Tegenstanders zoeken naar nieuwe strohalmen om zich aan vast te klampen, omdat het enige concrete bezwaar dat zij overhouden, na het eindeloos weerleggen van claims over milieuvervuiling en energieverbruik, oppervlakkig van aard is en ziet op het uiterlijk van de datacenters. Er verandert overigens weinig aan hoe de omgeving voorheen was; een combinatie van snelweg en kale landbouwgronden. De ‘verdozing’ van het landschap was er al, in de vorm van glastuinbouw, nu zijn het datacenters en blijkt het uitzicht opeens verpest. Opmerkelijk is dat de kwestie horizonvervuiling nooit aan de orde is wanneer dat de horizon van een ander betreft.

Geen vooruitgang
De conservatieve aap komt dan ook al snel uit de mouw: Men wil helemaal geen vooruitgang in de regio. Van generatie-overschrijdend denken is geen sprake en alles moet vooral bij het oude blijven. Verbreding van de lokale economie wordt benaderd met scepticisme door vrees voor het onbekende. De vraag is wel of de gemeente de burger hierin tegemoet zou moeten komen, door een verbetering van de externe communicatie en het eerder overbrengen van de werkelijke voor- en nadelen van datacenters, maar vaak lijken tegenstanders toch Oost-Indisch doof en de media selectief in de berichtgeving.

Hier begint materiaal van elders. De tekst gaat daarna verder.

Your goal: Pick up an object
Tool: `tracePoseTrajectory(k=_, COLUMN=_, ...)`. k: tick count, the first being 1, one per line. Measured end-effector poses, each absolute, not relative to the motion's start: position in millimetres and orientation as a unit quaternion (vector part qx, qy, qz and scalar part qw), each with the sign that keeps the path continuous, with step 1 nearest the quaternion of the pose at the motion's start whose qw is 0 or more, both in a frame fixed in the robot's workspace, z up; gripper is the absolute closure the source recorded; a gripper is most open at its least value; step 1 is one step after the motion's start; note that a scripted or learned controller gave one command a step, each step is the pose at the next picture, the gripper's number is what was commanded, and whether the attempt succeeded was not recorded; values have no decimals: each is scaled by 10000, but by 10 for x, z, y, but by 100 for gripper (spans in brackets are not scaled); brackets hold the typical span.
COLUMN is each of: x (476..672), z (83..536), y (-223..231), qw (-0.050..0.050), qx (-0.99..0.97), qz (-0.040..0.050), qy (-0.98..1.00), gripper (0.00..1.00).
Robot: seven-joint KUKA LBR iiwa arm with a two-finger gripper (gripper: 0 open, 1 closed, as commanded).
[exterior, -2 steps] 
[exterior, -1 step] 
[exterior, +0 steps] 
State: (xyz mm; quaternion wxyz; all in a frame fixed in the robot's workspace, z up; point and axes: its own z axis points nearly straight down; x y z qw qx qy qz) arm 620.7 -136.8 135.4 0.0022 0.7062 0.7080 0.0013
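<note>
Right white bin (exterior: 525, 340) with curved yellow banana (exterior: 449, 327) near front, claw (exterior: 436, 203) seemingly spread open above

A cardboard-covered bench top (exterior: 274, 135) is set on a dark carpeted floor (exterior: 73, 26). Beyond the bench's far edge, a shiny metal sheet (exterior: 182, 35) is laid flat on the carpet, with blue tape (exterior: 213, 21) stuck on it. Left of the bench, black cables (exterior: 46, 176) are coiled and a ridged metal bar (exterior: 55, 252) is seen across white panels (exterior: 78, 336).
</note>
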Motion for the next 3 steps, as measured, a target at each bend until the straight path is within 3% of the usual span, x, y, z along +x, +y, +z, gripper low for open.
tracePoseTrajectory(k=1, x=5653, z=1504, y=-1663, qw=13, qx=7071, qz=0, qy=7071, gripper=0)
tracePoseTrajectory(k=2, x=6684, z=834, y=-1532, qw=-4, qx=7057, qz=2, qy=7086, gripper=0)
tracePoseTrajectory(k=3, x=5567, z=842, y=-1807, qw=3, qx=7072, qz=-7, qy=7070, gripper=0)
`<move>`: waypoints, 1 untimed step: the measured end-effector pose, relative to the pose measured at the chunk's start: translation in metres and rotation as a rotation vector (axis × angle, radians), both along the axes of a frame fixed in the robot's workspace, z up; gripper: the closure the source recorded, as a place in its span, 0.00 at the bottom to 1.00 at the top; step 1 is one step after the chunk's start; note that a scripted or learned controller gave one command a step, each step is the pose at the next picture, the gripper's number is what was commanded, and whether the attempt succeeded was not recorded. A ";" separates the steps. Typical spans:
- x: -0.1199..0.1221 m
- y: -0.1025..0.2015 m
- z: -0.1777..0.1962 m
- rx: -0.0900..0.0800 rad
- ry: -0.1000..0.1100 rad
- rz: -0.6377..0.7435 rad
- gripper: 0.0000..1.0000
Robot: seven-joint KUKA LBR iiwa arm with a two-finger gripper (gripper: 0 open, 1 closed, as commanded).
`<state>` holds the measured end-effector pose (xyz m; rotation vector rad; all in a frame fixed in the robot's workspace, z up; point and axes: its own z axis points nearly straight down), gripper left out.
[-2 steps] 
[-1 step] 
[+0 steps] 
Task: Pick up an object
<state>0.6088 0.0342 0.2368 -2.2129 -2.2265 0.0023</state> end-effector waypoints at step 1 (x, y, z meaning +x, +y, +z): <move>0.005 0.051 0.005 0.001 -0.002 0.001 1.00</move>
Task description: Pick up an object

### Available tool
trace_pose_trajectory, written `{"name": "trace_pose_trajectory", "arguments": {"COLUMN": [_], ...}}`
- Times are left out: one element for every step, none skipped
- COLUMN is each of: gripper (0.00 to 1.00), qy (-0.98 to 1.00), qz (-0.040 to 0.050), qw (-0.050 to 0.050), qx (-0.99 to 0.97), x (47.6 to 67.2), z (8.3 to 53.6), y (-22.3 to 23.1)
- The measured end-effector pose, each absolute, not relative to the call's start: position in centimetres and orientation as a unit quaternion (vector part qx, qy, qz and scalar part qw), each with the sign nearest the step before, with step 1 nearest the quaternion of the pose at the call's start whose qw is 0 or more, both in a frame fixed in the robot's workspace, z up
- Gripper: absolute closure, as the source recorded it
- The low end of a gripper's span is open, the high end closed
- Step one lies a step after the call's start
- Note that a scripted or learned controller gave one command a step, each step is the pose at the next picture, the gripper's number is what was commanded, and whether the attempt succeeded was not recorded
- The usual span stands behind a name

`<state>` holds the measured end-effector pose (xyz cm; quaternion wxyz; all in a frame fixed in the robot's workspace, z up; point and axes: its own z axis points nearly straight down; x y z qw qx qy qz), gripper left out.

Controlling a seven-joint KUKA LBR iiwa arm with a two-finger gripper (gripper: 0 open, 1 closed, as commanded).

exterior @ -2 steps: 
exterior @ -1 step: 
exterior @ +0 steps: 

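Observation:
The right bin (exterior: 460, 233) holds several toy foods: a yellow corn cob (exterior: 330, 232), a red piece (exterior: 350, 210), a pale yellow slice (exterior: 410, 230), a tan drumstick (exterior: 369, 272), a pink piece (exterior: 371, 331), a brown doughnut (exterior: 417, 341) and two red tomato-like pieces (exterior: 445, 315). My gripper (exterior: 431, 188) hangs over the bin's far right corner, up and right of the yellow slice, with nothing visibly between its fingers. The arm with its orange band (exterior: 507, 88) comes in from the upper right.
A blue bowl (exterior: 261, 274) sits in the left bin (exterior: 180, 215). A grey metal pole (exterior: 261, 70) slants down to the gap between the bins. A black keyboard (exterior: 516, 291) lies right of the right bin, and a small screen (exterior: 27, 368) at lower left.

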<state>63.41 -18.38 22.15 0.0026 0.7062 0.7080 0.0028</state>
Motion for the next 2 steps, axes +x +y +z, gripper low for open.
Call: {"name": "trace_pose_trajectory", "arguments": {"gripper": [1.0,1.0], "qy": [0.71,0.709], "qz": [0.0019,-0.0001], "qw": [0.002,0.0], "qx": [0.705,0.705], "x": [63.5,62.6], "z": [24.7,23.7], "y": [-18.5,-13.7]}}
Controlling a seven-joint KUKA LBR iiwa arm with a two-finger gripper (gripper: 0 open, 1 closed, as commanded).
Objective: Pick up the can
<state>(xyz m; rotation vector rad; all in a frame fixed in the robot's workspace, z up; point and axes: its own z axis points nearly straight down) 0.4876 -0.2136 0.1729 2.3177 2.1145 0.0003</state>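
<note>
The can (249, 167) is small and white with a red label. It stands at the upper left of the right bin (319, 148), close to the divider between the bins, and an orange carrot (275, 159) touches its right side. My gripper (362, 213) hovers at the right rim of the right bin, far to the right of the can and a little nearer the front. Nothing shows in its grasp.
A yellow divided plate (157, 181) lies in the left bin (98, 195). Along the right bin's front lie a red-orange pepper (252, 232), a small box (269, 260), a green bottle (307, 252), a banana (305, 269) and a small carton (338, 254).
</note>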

Nergens wordt benoemd dat de samenwerking met Tech-giganten blijk geeft van vooruitstrevend denken en de fascinerende visie dat een kleine gemeente als Hollands Kroon een wezenlijke bijdrage kan leveren aan de economie van de toekomst. Bestuurders die in een achtergebleven en vergrijsde regio open staan voor innovatieve ontwikkelingen zouden gevierd moeten worden.

In plaats daarvan verkneukelen tegenstanders zich nu over de kwestie die speelt tussen de gemeente en de provincie, omdat onduidelijk blijkt te zijn bij wie de beslissingsbevoegdheid ligt. Dezelfde mensen die zich alsmaar uitspreken tegen provinciale besluitvorming in hun eigen leefomgeving hopen nu dat de gedeputeerde staten de zeggenschap heeft, als dit maar betekent dat de gemeente fout zit. Een stuitend bewijs dat de gehele discussie gekaapt is door een ingegraven oppositie die van een inhoudelijke discussie een principekwestie maakt.